At our first intergroup meeting, we had no official name for our organization, and we were of course not incorporated. We laid the groundwork for our new group in many exciting ways, but we did not have a name. Some of the names we considered were Food Addicts Anonymous, but that already existed as a group, Food Addiction Anonymous, which was not grammatically good English, and Anonymous Food Addicts which sounded to us like we were trying to be invisible. We settled on two possibilities: Food Addicts in Recovery Anonymous or Recovering Food Addicts Anonymous. Then we sent a mailing to our membership suggesting that we all choose between the two. We asked members to state their preference in writing or by leaving a message on my friend’s answering machine.

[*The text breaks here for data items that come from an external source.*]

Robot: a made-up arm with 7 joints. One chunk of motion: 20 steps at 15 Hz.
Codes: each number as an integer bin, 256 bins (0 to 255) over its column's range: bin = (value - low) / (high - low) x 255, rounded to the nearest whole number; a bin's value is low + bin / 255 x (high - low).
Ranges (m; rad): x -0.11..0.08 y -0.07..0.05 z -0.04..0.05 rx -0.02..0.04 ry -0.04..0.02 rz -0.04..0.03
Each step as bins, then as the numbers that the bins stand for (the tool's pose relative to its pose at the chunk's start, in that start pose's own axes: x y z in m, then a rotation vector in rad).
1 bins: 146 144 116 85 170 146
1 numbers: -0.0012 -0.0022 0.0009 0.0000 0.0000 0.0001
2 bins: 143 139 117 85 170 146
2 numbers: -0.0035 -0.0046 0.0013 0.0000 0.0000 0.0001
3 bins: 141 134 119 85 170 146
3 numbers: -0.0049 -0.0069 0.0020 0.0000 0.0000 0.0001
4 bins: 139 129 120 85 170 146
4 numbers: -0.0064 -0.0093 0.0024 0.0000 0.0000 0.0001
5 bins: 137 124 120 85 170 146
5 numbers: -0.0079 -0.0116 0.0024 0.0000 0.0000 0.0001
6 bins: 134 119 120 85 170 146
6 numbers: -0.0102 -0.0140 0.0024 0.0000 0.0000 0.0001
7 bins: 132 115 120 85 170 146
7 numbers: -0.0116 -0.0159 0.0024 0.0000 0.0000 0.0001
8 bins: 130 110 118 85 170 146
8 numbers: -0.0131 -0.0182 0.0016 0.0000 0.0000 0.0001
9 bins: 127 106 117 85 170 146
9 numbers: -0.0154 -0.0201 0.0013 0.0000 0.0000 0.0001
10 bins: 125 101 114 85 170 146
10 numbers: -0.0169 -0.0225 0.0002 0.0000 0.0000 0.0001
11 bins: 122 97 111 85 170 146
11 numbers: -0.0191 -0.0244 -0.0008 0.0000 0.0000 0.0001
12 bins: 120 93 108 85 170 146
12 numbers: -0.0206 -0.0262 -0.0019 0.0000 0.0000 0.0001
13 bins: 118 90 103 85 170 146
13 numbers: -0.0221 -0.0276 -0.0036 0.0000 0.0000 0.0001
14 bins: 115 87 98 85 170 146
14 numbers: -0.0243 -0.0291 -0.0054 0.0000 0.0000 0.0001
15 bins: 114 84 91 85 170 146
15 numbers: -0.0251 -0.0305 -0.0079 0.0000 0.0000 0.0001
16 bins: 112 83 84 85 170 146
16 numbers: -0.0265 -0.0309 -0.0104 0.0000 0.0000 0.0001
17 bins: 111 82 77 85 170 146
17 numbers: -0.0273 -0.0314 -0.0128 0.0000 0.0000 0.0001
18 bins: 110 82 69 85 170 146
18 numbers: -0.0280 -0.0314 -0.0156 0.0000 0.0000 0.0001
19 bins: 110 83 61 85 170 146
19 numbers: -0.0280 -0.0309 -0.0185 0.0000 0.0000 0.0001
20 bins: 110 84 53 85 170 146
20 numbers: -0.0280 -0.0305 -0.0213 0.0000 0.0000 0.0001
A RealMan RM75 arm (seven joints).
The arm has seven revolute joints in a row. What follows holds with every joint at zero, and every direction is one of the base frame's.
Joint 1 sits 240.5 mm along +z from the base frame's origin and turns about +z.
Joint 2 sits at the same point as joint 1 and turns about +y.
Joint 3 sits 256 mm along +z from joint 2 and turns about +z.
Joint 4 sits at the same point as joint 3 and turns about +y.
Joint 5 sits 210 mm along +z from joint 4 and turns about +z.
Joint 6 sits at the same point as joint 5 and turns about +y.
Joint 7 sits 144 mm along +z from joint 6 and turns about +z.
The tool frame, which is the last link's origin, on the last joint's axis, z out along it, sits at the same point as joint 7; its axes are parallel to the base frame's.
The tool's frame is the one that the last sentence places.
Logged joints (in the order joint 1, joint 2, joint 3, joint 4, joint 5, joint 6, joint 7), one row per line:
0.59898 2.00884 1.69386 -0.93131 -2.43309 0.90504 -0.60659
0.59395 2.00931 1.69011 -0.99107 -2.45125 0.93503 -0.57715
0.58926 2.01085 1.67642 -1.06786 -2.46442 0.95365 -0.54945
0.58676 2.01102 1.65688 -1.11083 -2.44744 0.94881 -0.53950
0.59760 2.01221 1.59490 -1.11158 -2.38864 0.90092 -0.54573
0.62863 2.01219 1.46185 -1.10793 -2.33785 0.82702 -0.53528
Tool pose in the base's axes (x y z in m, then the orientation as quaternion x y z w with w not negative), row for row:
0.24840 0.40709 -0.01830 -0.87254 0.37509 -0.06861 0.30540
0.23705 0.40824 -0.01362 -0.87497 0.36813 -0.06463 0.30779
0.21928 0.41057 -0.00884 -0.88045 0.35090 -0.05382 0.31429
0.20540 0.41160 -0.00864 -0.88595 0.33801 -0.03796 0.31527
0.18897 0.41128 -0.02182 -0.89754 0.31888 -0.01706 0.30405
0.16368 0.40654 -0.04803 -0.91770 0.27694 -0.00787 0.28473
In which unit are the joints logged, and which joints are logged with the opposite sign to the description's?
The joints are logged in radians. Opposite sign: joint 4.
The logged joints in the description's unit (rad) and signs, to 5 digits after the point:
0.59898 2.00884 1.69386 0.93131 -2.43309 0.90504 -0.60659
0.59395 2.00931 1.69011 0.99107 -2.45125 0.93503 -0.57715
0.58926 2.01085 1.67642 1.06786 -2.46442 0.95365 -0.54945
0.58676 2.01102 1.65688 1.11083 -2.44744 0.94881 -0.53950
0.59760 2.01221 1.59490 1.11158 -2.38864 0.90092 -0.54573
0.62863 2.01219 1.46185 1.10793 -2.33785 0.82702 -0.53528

Food Addicts in Recovery got 48 votes, Recovering Food Addicts received 30 votes. We chose Food Addicts in Recovery Anonymous, and eventually decided that we'd use the acronym FA rather than the more awkward sounding FARA. Meanwhile, we faced the challenge of legally incorporating as a nonprofit organization. We had little money. But we were blessed with a member who was a lawyer. She had graduated from law school, passed the bar and was working in a prestigious law firm, where she was in the process of realizing that she did not like the law. It seemed that even if she did not stay in the practice of law, God had put her where she was, and prepared her to be used in forming of our new group. She understood what we needed to do to incorporate, and she guided us wisely and also found a lawyer in her firm who could help us to do the necessary work. We incorporated in May 1998.
I think that I've come to the end of this part of our story. What I'd like to leave you with is a plea that you realize the tremendous amount of work done in the past four years by many who have been willing to give of themselves unconditionally, as a result of their gratitude for that which has been given to all of us by God. Please know that all decisions have been made with the help of God. These decisions have not always been easy. We have made them always looking toward a vision of what is best for the greater good. It is not easy to accept things that we do not agree with, but sometimes we must for the sake of unity.
What is the unity of our program? That we accept that we are food addicts. We have a unified definition of abstinence, and we must have faith and trust in a higher power. I'm getting older now and I tire more easily, but I know that abstinence, gratitude and service are the things that are going to keep me active in this program as long as I'm physically and mentally able to be involved. This program is the foundation of my life. Again, I want to say that I'm absolutely in awe of what has come about in four short years, and I know that with the help of all of you, this program will continue to grow at an unbelievable pace. Thank you and God bless you all, with abstinence and good health.